# What is being asked:
A verbatim copy of every record is needed.

# Source data:
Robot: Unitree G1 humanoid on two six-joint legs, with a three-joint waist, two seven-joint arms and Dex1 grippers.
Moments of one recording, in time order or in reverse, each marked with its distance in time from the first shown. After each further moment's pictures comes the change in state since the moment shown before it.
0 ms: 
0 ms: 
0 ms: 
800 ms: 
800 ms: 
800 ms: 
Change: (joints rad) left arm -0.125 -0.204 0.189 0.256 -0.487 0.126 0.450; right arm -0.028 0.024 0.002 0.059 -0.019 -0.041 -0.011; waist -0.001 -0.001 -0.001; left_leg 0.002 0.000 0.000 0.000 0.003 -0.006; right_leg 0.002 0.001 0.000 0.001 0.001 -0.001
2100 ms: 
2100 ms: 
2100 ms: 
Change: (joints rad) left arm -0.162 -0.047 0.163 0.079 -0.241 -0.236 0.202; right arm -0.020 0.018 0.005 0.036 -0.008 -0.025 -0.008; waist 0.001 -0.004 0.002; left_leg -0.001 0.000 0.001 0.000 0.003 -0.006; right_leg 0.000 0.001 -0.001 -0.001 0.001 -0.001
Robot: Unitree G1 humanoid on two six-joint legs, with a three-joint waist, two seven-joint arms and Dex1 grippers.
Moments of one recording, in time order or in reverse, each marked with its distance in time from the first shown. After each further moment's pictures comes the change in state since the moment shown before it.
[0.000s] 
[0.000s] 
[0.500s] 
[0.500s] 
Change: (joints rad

# Result below:
Robot: Unitree G1 humanoid on two six-joint legs, with a three-joint waist, two seven-joint arms and Dex1 grippers.
Moments of one recording, in time order or in reverse, each marked with its distance in time from the first shown. After each further moment's pictures comes the change in state since the moment shown before it.
0 ms: 
0 ms: 
0 ms: 
800 ms: 
800 ms: 
800 ms: 
Change: (joints rad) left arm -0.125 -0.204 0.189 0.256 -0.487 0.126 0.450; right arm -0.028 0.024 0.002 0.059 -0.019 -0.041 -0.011; waist -0.001 -0.001 -0.001; left_leg 0.002 0.000 0.000 0.000 0.003 -0.006; right_leg 0.002 0.001 0.000 0.001 0.001 -0.001
2100 ms: 
2100 ms: 
2100 ms: 
Change: (joints rad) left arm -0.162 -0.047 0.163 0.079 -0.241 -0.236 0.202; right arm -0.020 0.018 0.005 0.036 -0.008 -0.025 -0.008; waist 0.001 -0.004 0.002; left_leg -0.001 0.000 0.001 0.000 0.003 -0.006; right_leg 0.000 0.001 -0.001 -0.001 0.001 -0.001
Robot: Unitree G1 humanoid on two six-joint legs, with a three-joint waist, two seven-joint arms and Dex1 grippers.
Moments of one recording, in time order or in reverse, each marked with its distance in time from the first shown. After each further moment's pictures comes the change in state since the moment shown before it.
[0.000s] 
[0.000s] 
[0.500s] 
[0.500s] 
Change: (joints rad

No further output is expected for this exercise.